I'm only in HS but it's impossible for me to make friends. I just sit there and wait for class to be over while everybody talks with someone else. I don't even go to lunch because i have no one to sit with.


----------



## sarah30 (Feb 17, 2010)

This is my second semester in university, but I still dont have any friend.


----------



## Prodigal Son (Dec 11, 2005)

Well, I'm an ANCIENT student now (just turned 30) so I can use the whole I'm too mature, age-gap excuse pretty well I think. fyi I'm not

Most of the time though I just don't make an effort to socialize when I easily could, but I have a few good friends/friendly acquaintances who are extremely social so that makes it easier especially in the college scene. Sometimes we gotta force that small talk even when it feels like it isn't there...I think.


----------



## rebuildtheparty (Feb 24, 2010)

I was in community college too, and I found it impossible. But because of my social anxiety, I usually avoided talking to someone :/ now that I've transferred to a much larger university, where less than 1% of students are commuters, I still can't make friends, and I try the best that I can


----------



## jmoop (Jul 12, 2009)

I have maybe one consistent buddy who I talk to on a regular basis. But other than that everyone has their own little group and won't talk to me unless I initiate, which I hate doing. Those who are loners are plugged into their headphones and don't look too friendly


----------



## Tiffx (Sep 28, 2009)

Ugh it is so hard to make friends in my course. Everyone just sits in lectures, attends class and then leaves. Or maybe it's just me I don't know. 

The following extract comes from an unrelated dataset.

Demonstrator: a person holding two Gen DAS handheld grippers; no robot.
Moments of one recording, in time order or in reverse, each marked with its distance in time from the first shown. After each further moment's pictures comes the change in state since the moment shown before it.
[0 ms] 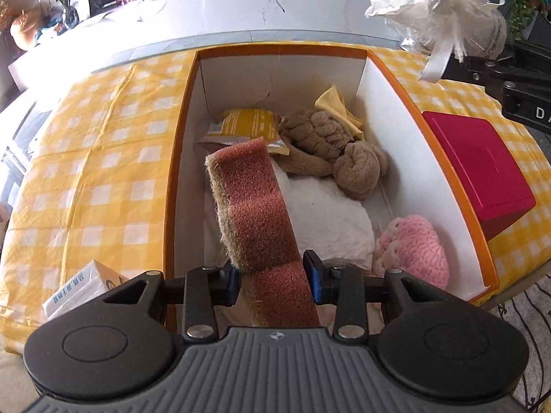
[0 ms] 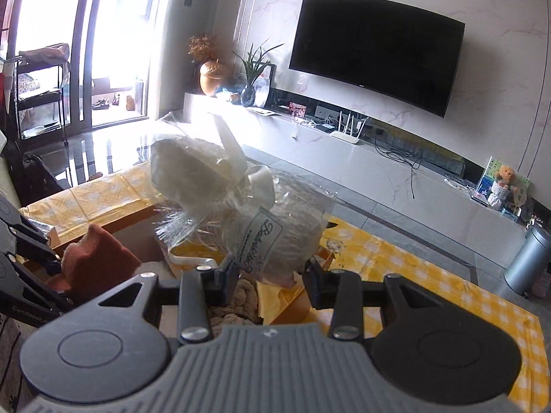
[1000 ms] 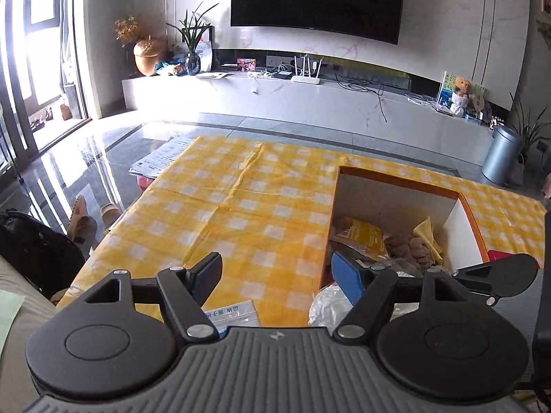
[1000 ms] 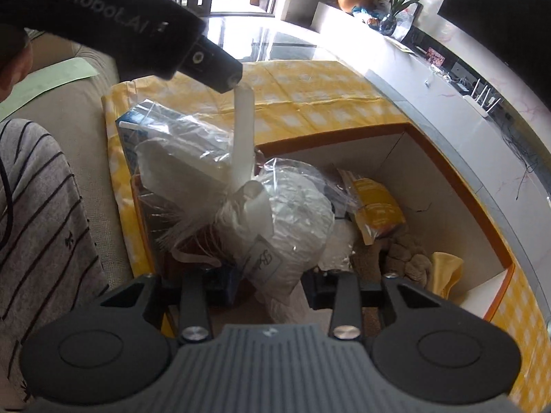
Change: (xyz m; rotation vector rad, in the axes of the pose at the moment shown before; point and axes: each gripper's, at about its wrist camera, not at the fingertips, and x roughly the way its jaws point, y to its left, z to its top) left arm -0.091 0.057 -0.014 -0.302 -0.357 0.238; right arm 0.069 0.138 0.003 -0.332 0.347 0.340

I do find it hard to initiate any conversation so I know I shouldn't be blaming everyone else for the lack of friends I have. I have one friend I hang out with but I only see her once a week and the other times I have no else to hang out with. It gets depressing after a while. 

I have a friend who goes to a different uni and she just keeps making friends everyday and has some pretty close friends she made in class. I'm starting to think the course I'm doing is making it harder for me to make friends combined with me being introverted and nervous.


----------



## carefree (Nov 16, 2008)

Tiffx said:


> Ugh it is so hard to make friends in my course. Everyone just sits in lectures, attends class and then leaves. Or maybe it's just me I don't know.
> 
> I do find it hard to initiate any conversation so I know I shouldn't be blaming everyone else for the lack of friends I have. I have one friend I hang out with but I only see her once a week and the other times I have no else to hang out with. It gets depressing after a while.

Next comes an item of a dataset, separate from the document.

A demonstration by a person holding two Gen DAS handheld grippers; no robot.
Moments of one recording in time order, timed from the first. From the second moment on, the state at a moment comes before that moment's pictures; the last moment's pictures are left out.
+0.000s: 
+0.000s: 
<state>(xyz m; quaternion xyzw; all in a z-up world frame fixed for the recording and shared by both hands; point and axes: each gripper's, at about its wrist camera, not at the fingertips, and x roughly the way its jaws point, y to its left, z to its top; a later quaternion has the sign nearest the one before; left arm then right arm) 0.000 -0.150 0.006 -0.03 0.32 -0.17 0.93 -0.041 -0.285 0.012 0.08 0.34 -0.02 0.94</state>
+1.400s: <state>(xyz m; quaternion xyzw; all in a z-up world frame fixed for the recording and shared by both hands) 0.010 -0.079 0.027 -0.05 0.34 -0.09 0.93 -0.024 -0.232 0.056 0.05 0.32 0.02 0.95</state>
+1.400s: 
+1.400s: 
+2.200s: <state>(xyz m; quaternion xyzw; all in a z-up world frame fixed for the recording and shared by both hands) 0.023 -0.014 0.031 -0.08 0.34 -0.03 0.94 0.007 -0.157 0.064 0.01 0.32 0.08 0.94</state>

Literally in the exact same situation. I cannot initiate conversation and come across as awkward which is completely frustrating! Its annoying knowing that you are the barrier to your own success but feeling powerless to change. Anyways, I hope your situation gets better, I hope everyone's does!


----------



## Stanley (May 11, 2007)

I've never made friends while in college. Mostly acquaintances.


----------



## Tiffx (Sep 28, 2009)

shoppin_spree said:


> Literally in the exact same situation. I cannot initiate conversation and come across as awkward which is completely frustrating! Its annoying knowing that you are the barrier to your own success but feeling powerless to change. Anyways, I hope your situation gets better, I hope everyone's does!


Thank you, I hope everything works out for you too. 

It's just frustrating seeing other people easily make friends and socialise but you're always on the outside looking in.


----------



## ConfirmedConfusion (Jul 25, 2009)

I relate to the original poster very much. I went to a tech college after high school and was thrown into an age gap area where I was very young and the other students a lot older say average of 35+. Then I get to University and Im left in a reverse where I'm 20 and doing a lot of classes with new students at 18. I feel very out of place currently at University, as hard as I try to remind myself Uni is primarily for study it would be nice to make at least one genuine friend out of the experience, or at least some one to kill time with between classes instead of hiding in my car.


----------



## march_hare (Jan 18, 2006)

I've been in university nearly three years and I've made only one friend :/ And only because I lived with her in the first year


----------



## fredbloggs02 (Dec 14, 2009)

I've been going to the same college for over three years now. It was supposed to be a stepping stone to university but my sa is holding me up for another year now. Kids who dropped/got kicked out of school attend the college. You get the odd one like me. Unfortunately it's one on one tuition so I don't really have the chance to mingle. 1.5 hour train ride in, 4 hours straight of lessons then a looong train ride home. I wish I could make one friend, just one. What doesn't kill me makes me stronger is my philosophy...eughh!

All the are 15-18 I think. I'm that one year older so near as damn it.


----------



## Sisyphus (Mar 4, 2010)

I kind of made friends with my lab partner and then had another class with her the next quarter. It was nice to have someone to sit by, talk to, and study with, even if it was only for a quarter.


----------



## Ambivert (Jan 16, 2010)

Stanley said:


> I've never made friends while in college. Mostly acquaintances.


Yep, that sums me up nicely.


----------



## SusanStorm (Oct 27, 2006)

I feel that it is very,I've just started uni here,but in Norway I felt it was just so hard.People just came to class and then they went home + that I kept avoiding class so mostly the blame is mine.
Something I didn't know about Australia is that people start out at college when they are really young and that most of the people who live in colleges are like 18.Not like that in Norway,there I was living in college(or dorm) and people were like from maybe 19-20 up till 40 so heh I should've done some more preparing before I decided to live in a college here.People on my floor are maybe 18-20 and I'm 27 so you can say that I feel old some times :b
My priorities are a little bit different than the people who are fresh out of high school,but I hope that I'll make some friends other places than here.


----------